Back in March when Malaysian Airlines Flight 370 went AWOL, I immediately hypothesized that the plane was stolen for later use by terrorists. Missed it? Read all about it. I then gave you my hypothetical list of targets based upon my humble professional estimation.

Now we get word recently that when Islamist scumbag ne'er do wells took over the Tripoli Airport as Libya circles the drain into an ISIS-like abyss, in addition to destroying a large number of planes on the ground, eleven or twelve jetliners from two Libya are missing. Yeah, missing. As in, nobody knows where the Farouk they are. We're talking about some of the most widely-used and ubiquitous airliners worldwide, the type that BLEND IN and don't get noticed until they HIT THINGS AND EXPLODE.

A lot of planes on the ground were destroyed because Islam can't have nice things.

Doing the Happy Dance on top of a captured Libyan Airlines jet. They look stable and peaceful...

The state-owned Libyan Airlines fleet included up 20 jets, including eight Airbus 320s, two Airbus 330s and eight Bombardier CJR-900s. Also state-owned, the Afriqiyah Airways fleet includes three Airbus 319s, seven Airbus 320s, two Airbus 330s, and one Airbus 340. The 319/320's and CJR-900's are relatively shorter-range jets but the 330's and the 4-engine 340 are definitely larger long-haul planes capable of trans-Atlantic flights. That's bothersome, since Thursday is the anniversary of 9/11.

Seriously. Think about it. Don't roll your eyes and call me a Tinfoil Hat whack-job. ISIS likes to behead people on TV. You don't think they'd like to do something major to us this week?

And you may also recall that in July I warned everyone that this stream of underage Third-World disease vectors flooding across our borders like a plague of locusts with the express permission of the White House could be very bad ju-ju. And today we get word that, SURPRISE!!!!!, hundreds of children across America have been sickened in recent weeks by what health officials suspect is a rare respiratory virus.

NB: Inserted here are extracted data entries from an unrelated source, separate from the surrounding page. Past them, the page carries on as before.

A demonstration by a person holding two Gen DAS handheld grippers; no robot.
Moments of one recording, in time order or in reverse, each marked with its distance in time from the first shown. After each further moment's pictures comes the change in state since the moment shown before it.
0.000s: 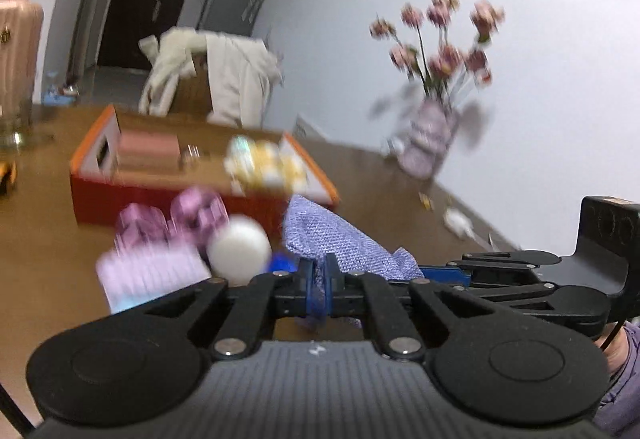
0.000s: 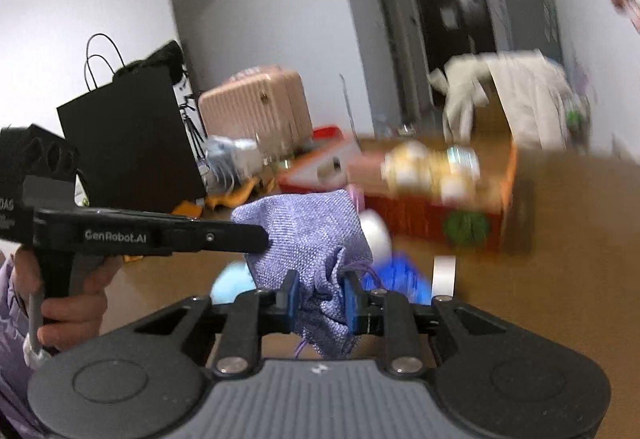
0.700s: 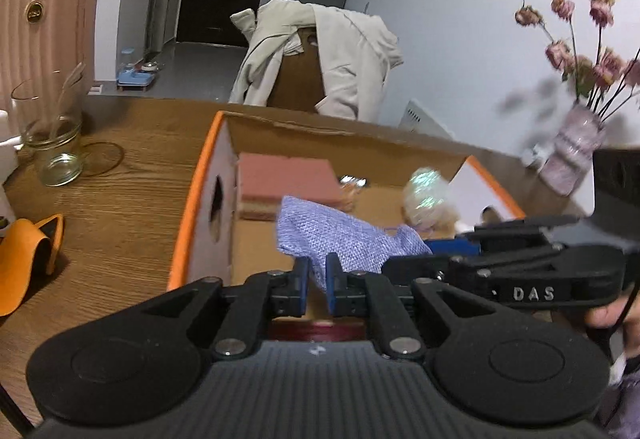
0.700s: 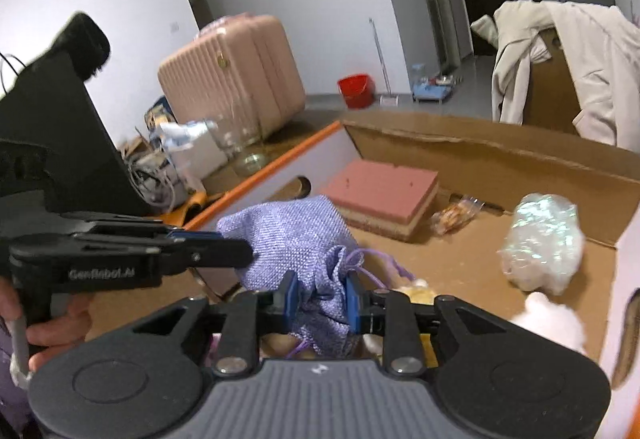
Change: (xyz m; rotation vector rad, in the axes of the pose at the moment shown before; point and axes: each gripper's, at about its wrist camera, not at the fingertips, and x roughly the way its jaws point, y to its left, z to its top) left arm 0.134 0.150 0.072 -0.038 0.110 0.273; right arm 0.252 -0.090 0.098 0.028 0.204 0.125
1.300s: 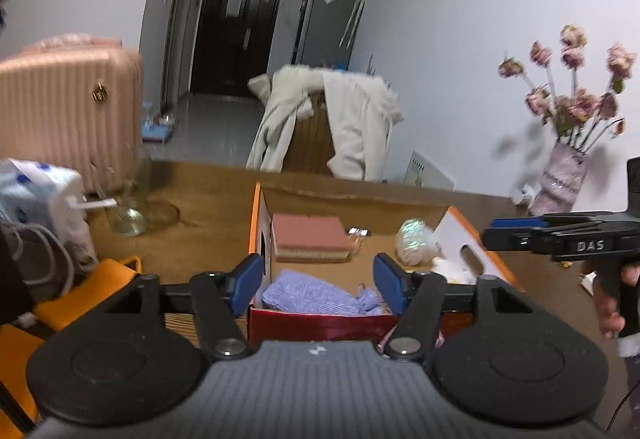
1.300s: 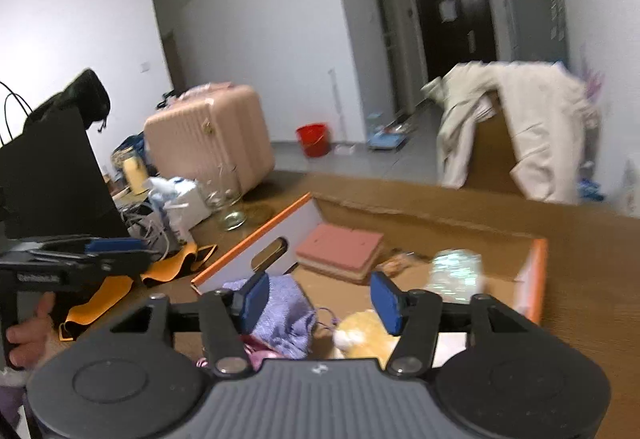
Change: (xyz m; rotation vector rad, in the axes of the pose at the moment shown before) left arm -0.131 -0.006 0.001 0.026 -0.174 0.035; right arm -0.127 0.036 0.004 0.002 -0.171 -0.177
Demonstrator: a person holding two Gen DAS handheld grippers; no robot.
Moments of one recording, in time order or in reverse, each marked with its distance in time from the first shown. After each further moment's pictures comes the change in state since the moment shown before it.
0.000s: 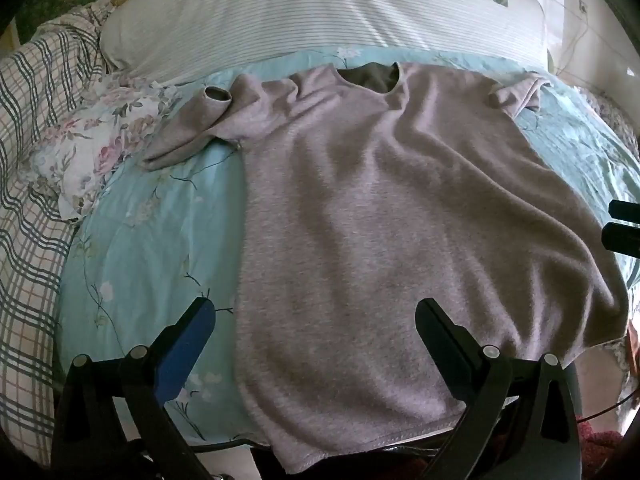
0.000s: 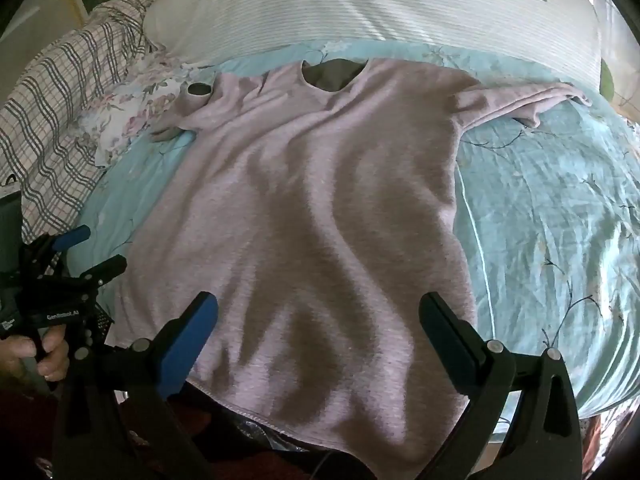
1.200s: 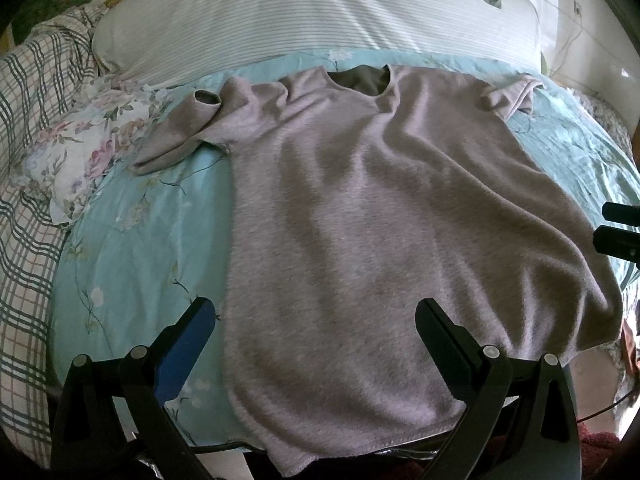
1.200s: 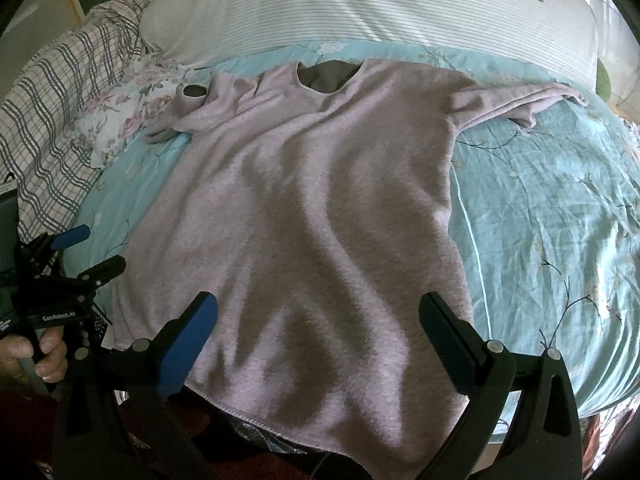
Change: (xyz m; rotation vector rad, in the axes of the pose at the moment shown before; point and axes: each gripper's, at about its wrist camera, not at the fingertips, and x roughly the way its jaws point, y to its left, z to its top) left arm 0.002 -0.005 0.007 0.020 0.012 -0.014; right arm 0.000 -0.003 0.002 0.000 0.009 -0.029
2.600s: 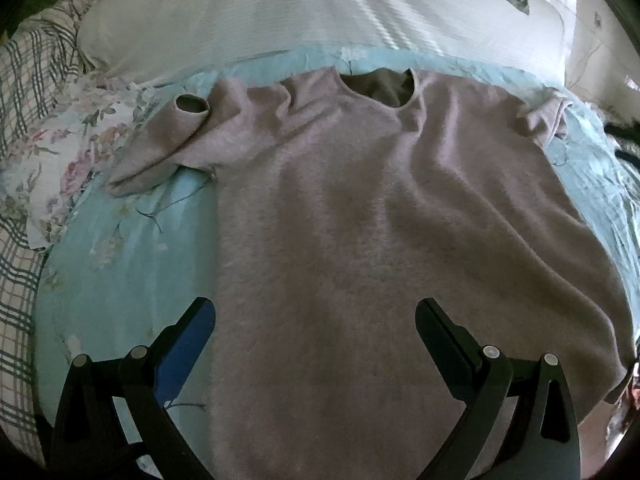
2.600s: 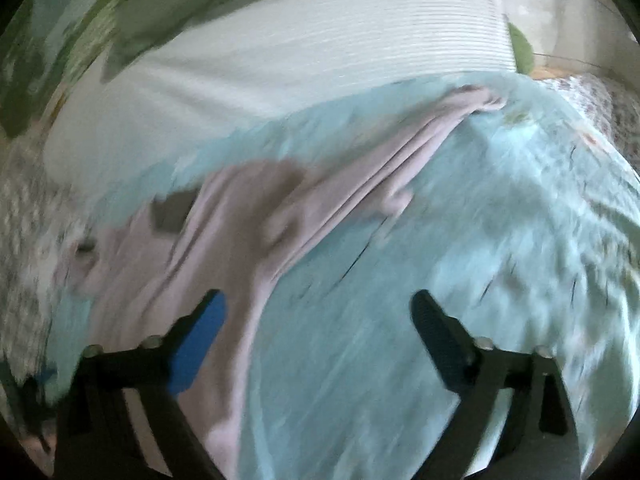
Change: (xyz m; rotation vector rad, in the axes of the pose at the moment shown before) left arm 0.073 0.010 0.067 -0.045 0.005 -0.014; right arm 0.028 -0.231 0.124 0.350 -0.205 -0.082
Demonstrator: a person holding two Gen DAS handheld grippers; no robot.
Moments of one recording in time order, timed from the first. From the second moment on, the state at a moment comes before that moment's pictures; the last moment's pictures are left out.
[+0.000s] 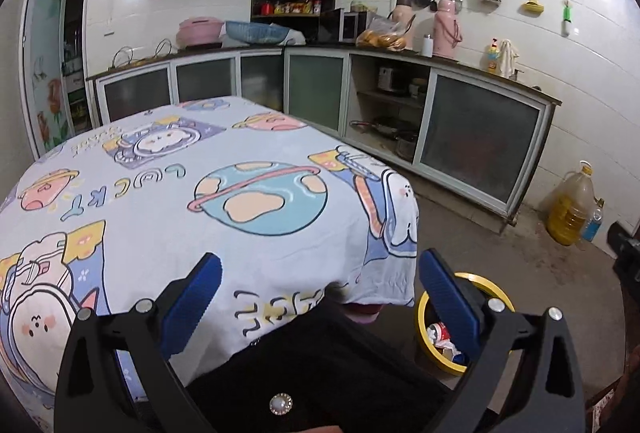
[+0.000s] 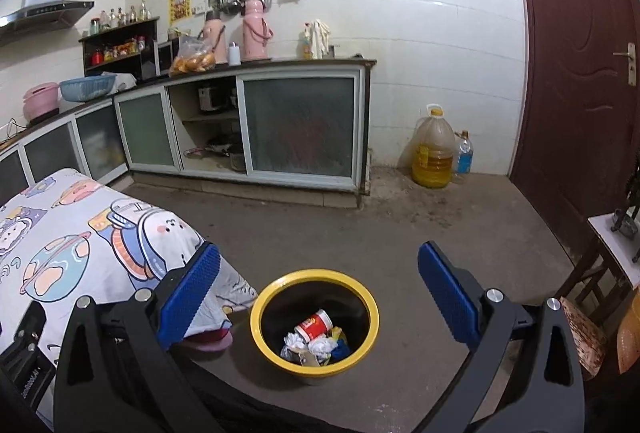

The CDC believes that Human Enterovirus 68, part of the virus family that includes polio and the common cold rhinovirus, is at the root of the epidemic, though testing of samples has not produced a definitive answer. Normally a bowel affliction, the virus is now affecting the respiratory system.

The Denver Post reported that officials at Children's Hospital Colorado have treated more than 900 children for severe respiratory illnesses since August 18, with 86 admitted to the hospital.At Rocky Mountain Hospital for Children, doctors put five children on ventilators this week, including a 13-year-old boy whose condition deteriorated from a mild cold to a life-threatening illness overnight.

In Kansas City, one hospital said 15 percent of the affected pediatric patients have been hospitalized.

The CDC said that similar suspected outbreaks have been reported in Colorado, Missouri, Kansas, Illinois, Kentucky, Iowa, Ohio, Oklahoma, North Carolina, and Georgia. The Columbus (Ohio) Dispatch reported that Nationwide Children's Hospital reported seeing an average of 73 patients with respiratory complaints per day between August 31 and September 2.

What a coincidence that this rare virus has an outbreak just before 9/11, after tens of thousands of illegals pour into our population centers, and just as school starts back up.

 Call me a Conspiracy Theorist Headcase if you want, but coincidences aren't always mere simple coincidences. Often times there are more nefarious machinations afoot. Don't get caught unprepared.